Вскоре пришло письмо от адвоката с сообщением о наследстве матери, причем единственным наследником оказался Лео. Лео был теперь богат. В этом не было никаких сомнений. Перечисление статей дохода и цифры в этом письме выглядели весьма абстрактно, и Лео, перечитывая его раз за разом, никак не мог уяснить себе: деньги приносят счастье. Или: странно, но деньги все-таки не приносят счастья. Лео вновь и вновь перечитывал письмо. Сами цифры мало что ему говорили, но выражения «Ваша покойная мать» или «составительница завещания» рождали в его душе ощущение скрытой радости, которая была сродни злорадству, чувства столь же близкие, как мать и сын, но чувство это оставалось где-то в глубинах его существа, хранилось во тьме, заключенное в черную капсулу, словно он обязан был непременно изображать траур, чтобы не вызвать никакого подозрения. Какого подозрения? Ведь он ее не убивал. Возможно, это было связано с тем, что он не полетел в Вену. Во всяком случае, тот столбняк, в форме которого выражалась его радость, можно было с внешней стороны спутать со столбняком горя. Теперь он поговорил с дядюшкой Зе. Моя мать внезапно умерла, сказал он, так неожиданно, что я не успел слетать в Вену, чтобы еще раз повидаться с ней. И еще одна неожиданность: дядюшка Зе заплакал. Он встал и принялся обнимать Лео, и обнимал его долго и обстоятельно. Сначала он не проронил ни слова. При случае, сказал наконец Левингер, мы поговорим о твоей матери, но не сейчас, не сейчас.
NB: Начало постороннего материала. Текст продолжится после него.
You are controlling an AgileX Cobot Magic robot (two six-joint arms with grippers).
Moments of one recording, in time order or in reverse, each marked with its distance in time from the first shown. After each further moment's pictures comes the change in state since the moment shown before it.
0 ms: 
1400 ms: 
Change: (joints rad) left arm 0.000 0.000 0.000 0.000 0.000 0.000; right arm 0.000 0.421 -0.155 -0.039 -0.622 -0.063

На следующий день он помог Лео составить план выгодного вложения денег. Лео письменно передал венскому адвокату свои распоряжения на этот счет. Последний пункт: квартира, принадлежавшая матери. В данном случае Лео не прислушался к совету Левингера. Он написал: «Засим поручаю Вам продать вышеупомянутую квартиру, включая всю меблировку». Включая все древние бонбоньерки, напитки и кипы подарочной бумаги, короче, все, что хранится в шкафах — этого он не написал. Включая всю меблировку. Руки Лео чуть заметно дрожали, когда он, перечитав написанное, наконец сложил письмо и засунул его в конверт. Отчего он дрожал? Он дрожал от счастья, ведь может быть такое, Лео подумал, что это он переживает впервые в жизни — дрожь от счастья. На самом деле он испытывал настолько сильное чувство триумфа, что наполовину расплескал водку, наливая ее в стакан. Это он приказал себе строго: сначала письмо к адвокату, только потом — водка. Теперь он успокоился, но ощущение счастья сохранилось, и только разрослось вширь. Даже головная боль утихла. Теперь ему захотелось одеться во все новое. Он отправился в город и, не стесняясь ничем, накупил всего легкого, воздушного, самого модного и бесстыдно дорогого. Это был первый реальный рефлекс его триумфа: он хотел, празднуя смерть матери, со счастливой издевательской ухмылкой надеть что-то такое, что никогда не лежало среди подарков для Лео на ее комоде.
Лео немного напоминал попугая, когда ночью приехал в Бока, чтобы отметить этот день. Зеленый льняной пиджак, облегающие в бедрах и расклешенные книзу голубые брюки из легкой хлопчатобумажной ткани, шелковая рубашка, цвет которой продавщица назвала «обержэн», и белые ботинки из тонкой мягкой кожи.
Новая одежда точно соответствовала его настроению. Такими же пестрыми были его ощущения, намерения, фантазии.